ComponentAmount/TermsNotes
Annual cash retainer$85,000 (2024)Standard non‑employee director retainer.
Committee membership fees$12,500 per committee (2024)Two committees for Wallace → $25,000.
Committee chair fee$15,000 (Committee on Directors & Governance) (2024)Wallace chairs this committee.
Total fees earned (cash/stock)$125,000 (2024)Sum of retainer, memberships, chair fee; matches reported fees earned.
Annual director equity grant641 restricted shares; grant date fair value $145,000 (Feb 2024)Standard annual grant to each non‑employee director.
Reported stock awards (2024)$145,000Equity grant value for Wallace.
  • Directors may elect to receive retainer/chair/committee fees in stock, cash, or both, and may defer receipt; policy requires each director to accumulate stock equal to 5x annual retainer.

Performance Compensation

ItemDetailsMetric/Terms
Director equity award typeRestricted Common StockService‑based vesting (one‑year period); no performance metrics. 2024 grant: 641 shares ($145,000).

Other Directorships & Interlocks

CompanyRelationship to CWNotes
Various (not named)CW purchases goods/services from entities where certain directors (including Flatt and Wallace) serveBoard deemed transactions individually/aggregately immaterial; directors do not participate in day‑to‑day management of those entities; independence maintained.

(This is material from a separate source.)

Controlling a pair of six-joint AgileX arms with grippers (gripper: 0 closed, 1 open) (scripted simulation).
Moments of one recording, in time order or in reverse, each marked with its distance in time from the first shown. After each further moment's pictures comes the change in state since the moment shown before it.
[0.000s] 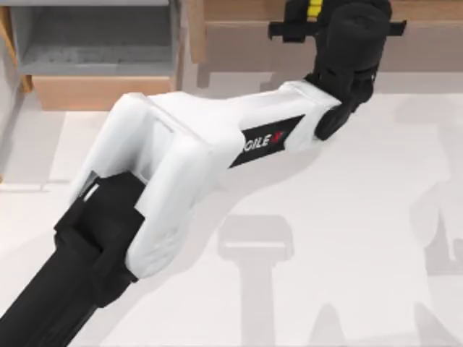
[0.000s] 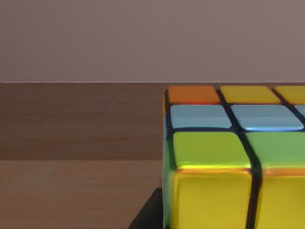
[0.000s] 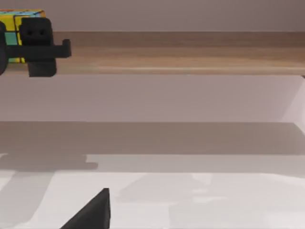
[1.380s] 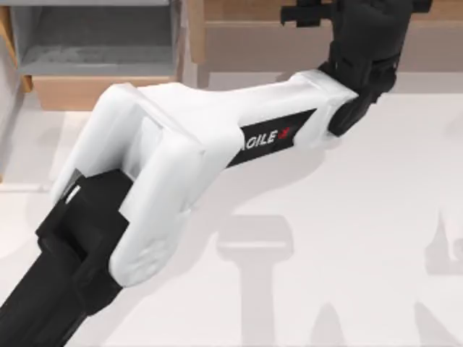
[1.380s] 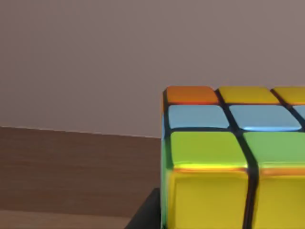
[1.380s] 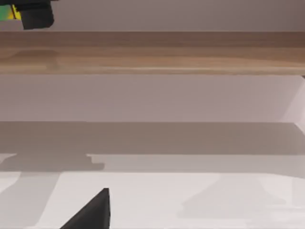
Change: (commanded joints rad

Expertise & Qualifications

  • Former CEO of NYSE‑listed industrials; extensive senior leadership, M&A, international experience; other public board experience. Skills matrix flags “Extensive M&A,” “Broad International Experience,” “Other Public Company Board Experience,” “Current or Former CEO,” “Senior Leadership.”

Equity Ownership

ItemAmountNotes
Beneficial ownership (shares)4,986Sole voting/investment power; held in trust.
% of shares outstanding~0.013%4,986 ÷ 37,703,216 shares outstanding (Feb 20, 2025).
Deferred shares (not counted as beneficial until delivery)4,223Elected deferral of director share grants.
Pledging/HedgingNot permittedCompany policy prohibits hedging/pledging of CW stock.
Ownership guideline5x annual retainerCompliance status not disclosed for Wallace.

Governance Assessment

  • Committee leadership and oversight: Chairing Directors & Governance is a high‑influence role overseeing Board composition, ESG disclosures/controls, and director compensation—supports board effectiveness and structured self‑evaluation.
  • Independence and conflicts: Board explicitly reviewed Wallace’s external directorships where CW purchases goods/services; found transactions immaterial and independence intact. No related‑party transactions >$120,000 disclosed for directors in 2024.
  • Attendance/engagement: Met Company’s attendance expectations; Board/committees active with executive sessions—indicates engagement.
  • Compensation alignment: Cash fees are modest, with equity grant standard at $145,000; directors must accumulate stock equal to 5x retainer; anti‑hedging/pledging policy strengthens alignment and mitigates misalignment risks.
  • Ownership signal: Beneficial ownership is small in % terms, but presence of deferred shares and ownership guidelines suggests longer‑term alignment; exact guideline compliance not disclosed.
  • RED FLAGS: None disclosed—no legal proceedings, no related‑party transactions above thresholds, no attendance shortfalls, and independence affirmed despite external board roles.